**What to do**
Every record needs to be restated word for word.

====================

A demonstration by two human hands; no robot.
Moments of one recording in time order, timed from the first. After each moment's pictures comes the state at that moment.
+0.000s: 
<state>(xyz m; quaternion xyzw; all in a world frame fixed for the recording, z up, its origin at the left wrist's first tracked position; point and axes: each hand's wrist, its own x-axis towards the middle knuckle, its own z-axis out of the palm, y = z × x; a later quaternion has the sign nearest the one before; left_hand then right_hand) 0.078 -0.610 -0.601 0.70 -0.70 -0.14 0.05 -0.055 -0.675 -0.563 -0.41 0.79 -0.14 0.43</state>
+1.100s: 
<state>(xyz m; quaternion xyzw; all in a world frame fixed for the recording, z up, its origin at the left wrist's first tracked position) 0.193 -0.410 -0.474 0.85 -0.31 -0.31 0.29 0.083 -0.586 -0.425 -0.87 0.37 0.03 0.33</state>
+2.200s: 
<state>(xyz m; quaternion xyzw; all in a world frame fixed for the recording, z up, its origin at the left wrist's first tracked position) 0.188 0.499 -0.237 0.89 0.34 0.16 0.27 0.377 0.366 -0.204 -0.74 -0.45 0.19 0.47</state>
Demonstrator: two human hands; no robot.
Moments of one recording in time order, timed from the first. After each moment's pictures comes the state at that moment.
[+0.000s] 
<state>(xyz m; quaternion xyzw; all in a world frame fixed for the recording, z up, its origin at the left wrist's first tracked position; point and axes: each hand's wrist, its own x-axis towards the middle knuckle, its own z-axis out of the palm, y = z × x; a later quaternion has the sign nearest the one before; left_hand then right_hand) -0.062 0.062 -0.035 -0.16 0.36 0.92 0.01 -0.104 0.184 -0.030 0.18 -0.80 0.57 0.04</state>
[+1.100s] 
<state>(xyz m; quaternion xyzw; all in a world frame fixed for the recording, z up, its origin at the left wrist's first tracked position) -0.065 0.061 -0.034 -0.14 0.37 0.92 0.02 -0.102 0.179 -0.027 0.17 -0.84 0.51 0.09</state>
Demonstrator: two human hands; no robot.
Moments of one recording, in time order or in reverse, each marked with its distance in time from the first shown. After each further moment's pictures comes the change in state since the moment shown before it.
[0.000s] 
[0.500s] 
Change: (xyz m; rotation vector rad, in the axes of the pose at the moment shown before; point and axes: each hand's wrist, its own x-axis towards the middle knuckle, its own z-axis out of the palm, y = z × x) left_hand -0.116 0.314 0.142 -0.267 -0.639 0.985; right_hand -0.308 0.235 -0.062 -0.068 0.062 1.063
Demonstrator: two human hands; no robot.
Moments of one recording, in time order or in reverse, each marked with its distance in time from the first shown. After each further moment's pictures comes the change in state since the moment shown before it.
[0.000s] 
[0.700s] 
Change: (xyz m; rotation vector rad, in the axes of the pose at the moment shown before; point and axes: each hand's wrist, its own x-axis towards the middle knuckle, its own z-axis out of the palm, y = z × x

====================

**Solution below**
A demonstration by two human hands; no robot.
Moments of one recording in time order, timed from the first. After each moment's pictures comes the state at that moment.
+0.000s: 
<state>(xyz m; quaternion xyzw; all in a world frame fixed for the recording, z up, its origin at the left wrist's first tracked position; point and axes: each hand's wrist, its own x-axis towards the middle knuckle, its own z-axis out of the palm, y = z × x; a later quaternion has the sign nearest the one before; left_hand then right_hand) 0.078 -0.610 -0.601 0.70 -0.70 -0.14 0.05 -0.055 -0.675 -0.563 -0.41 0.79 -0.14 0.43</state>
+1.100s: 
<state>(xyz m; quaternion xyzw; all in a world frame fixed for the recording, z up, its origin at the left wrist's first tracked position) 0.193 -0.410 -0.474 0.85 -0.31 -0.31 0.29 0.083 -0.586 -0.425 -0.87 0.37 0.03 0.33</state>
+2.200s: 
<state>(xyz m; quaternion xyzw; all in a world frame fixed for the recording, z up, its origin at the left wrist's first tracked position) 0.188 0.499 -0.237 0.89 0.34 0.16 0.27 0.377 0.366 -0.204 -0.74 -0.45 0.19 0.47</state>
Demonstrator: two human hands; no robot.
Moments of one recording in time order, timed from the first. After each moment's pictures comes the state at that moment.
[+0.000s] 
<state>(xyz m; quaternion xyzw; all in a world frame fixed for the recording, z up, its origin at the left wrist's first tracked position; point and axes: each hand's wrist, its own x-axis towards the middle knuckle, its own z-axis out of the palm, y = z × x; a later quaternion has the sign nearest the one before; left_hand then right_hand) -0.062 0.062 -0.035 -0.16 0.36 0.92 0.01 -0.104 0.184 -0.030 0.18 -0.80 0.57 0.04</state>
[+1.100s] 
<state>(xyz m; quaternion xyzw; all in a world frame fixed for the recording, z up, its origin at the left wrist's first tracked position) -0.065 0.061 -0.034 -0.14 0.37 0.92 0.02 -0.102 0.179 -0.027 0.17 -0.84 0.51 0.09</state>
Demonstrator: two human hands; no robot.
Moments of one recording, in time order or in reverse, each marked with its distance in time from the first shown. After each further moment's pictures comes the change in state since the moment shown before it.
[0.000s] 
[0.500s] 
Change: (xyz m; rotation vector rad, in the axes of the pose at the moment shown before; point and axes: each hand's wrist, its own x-axis towards the middle knuckle, its own z-axis out of the palm, y = z × x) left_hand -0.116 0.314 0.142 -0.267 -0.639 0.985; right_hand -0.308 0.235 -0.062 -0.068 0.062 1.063
Demonstrator: two human hands; no robot.
Moments of one recording, in time order or in reverse, each marked with its distance in time from the first shown. After each further moment's pictures comes the change in state since the moment shown before it.
[0.000s] 
[0.700s] 
Change: (xyz m; rotation vector rad, in the axes of the pose at the moment shown before; point and axes: each hand's wrist, its own x-axis towards the middle knuckle, its own z-axis out of the palm, y = z × x

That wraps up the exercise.